5. **Fix the bug for real.** Apply to both sandbox and production paths.
6. **Wire `/bug-check`.** Custom command runs `npm run test` + `npm run build` first, only proceeds to AI review if both pass. Failures get reported mechanically.
7. **Iterate.** Next bug-check catches if the fix regresses. New bugs add new regression tests. Coverage grows organically.
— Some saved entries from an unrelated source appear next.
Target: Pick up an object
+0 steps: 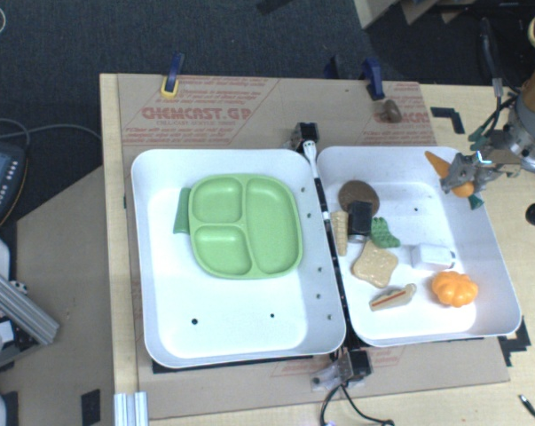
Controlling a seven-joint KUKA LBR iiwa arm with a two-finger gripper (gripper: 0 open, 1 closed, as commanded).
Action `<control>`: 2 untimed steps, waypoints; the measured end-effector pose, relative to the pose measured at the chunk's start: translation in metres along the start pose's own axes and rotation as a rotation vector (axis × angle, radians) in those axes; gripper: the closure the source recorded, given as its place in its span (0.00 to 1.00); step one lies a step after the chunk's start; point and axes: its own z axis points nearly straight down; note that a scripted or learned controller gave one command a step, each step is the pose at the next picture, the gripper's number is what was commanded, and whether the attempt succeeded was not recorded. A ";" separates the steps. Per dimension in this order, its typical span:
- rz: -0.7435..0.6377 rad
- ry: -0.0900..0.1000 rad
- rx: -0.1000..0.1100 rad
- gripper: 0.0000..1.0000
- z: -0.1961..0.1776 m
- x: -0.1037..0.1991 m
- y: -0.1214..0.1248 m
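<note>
My gripper (465, 176) hangs over the far right edge of the right bin (493, 264). It is shut on a small orange carrot-like toy (443, 163), which sticks out to the left of the fingers and is lifted above the bin rim. Loose in the right bin lie a brown round piece (360, 192), a black block (359, 217), a green leafy piece (385, 234), a pale corn-like stick (340, 232), a toast slice (374, 264), a hot dog (392, 297), a white block (434, 256) and an orange pumpkin-like toy (453, 288).
The left bin (161, 309) holds a green divided plate (246, 224). Clamps (170, 76) sit at the board's far edge. The arm's wrist (526, 131) comes in from the right.
</note>
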 end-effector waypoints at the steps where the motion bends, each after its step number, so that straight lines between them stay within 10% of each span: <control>1: -0.004 0.005 0.008 1.00 0.009 0.051 -0.005; 2: -0.007 0.006 0.007 1.00 0.004 0.113 -0.013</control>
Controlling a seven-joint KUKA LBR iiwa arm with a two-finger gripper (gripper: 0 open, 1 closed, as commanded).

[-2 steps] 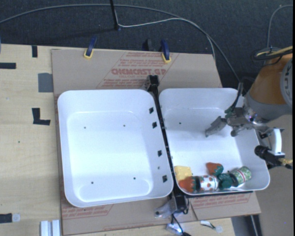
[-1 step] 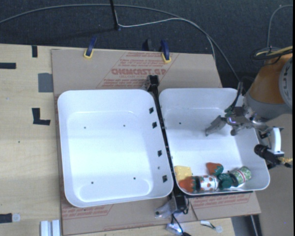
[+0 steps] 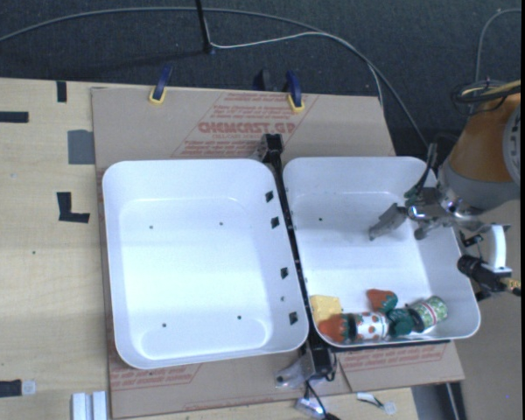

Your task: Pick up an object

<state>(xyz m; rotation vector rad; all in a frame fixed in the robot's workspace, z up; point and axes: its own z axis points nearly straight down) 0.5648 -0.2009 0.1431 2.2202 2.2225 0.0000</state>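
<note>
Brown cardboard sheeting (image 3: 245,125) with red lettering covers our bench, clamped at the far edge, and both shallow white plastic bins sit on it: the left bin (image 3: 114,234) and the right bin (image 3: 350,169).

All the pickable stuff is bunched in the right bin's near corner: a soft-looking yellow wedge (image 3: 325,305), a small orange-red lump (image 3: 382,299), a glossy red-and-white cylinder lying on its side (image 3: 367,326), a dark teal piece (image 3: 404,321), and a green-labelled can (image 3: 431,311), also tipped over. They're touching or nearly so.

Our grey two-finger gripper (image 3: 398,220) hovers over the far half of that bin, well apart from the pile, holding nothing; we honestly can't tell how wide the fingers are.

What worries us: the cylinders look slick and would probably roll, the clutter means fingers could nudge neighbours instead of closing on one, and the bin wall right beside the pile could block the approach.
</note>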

The discipline that makes it work: tests run *before* AI review. The skill is explicit that AI self-review carries the same blind spots as the AI write step — if the test suite isn't a mandatory mechanical gate, the same bug gets re-introduced and re-approved.

## Receipts

_TODO — to be filled in from a real session. Once the patterns have been applied to a real project, this section will capture: which of the four canonical regression patterns showed up most often in the operator's codebase (the upstream call-out is sandbox/production mismatch at 3-of-4), whether the `/bug-check` workflow's mechanical-first rule actually caught a regression that AI review missed, the per-run test suite cost in seconds at sandbox-mode-DB-free vs. a full integration test, and any pattern that didn't fit the upstream four (a fifth category to add to the catalog)._

## Source and attribution

From [Affaan M's everything-claude-code](https://github.com/affaan-m/everything-claude-code/tree/main/skills/ai-regression-testing) — an MIT-licensed skill collection covering harness construction, agent ops, video, payments, and platform-specific patterns.

License: MIT.

Quoting the AI-blind-spot rule verbatim: *"When an AI writes code and then reviews its own work, it carries the same assumptions into both steps."* That's the wedge — automated tests aren't general good hygiene here, they're the specific mechanical gate that breaks the write-review-approve loop the model would otherwise close on itself.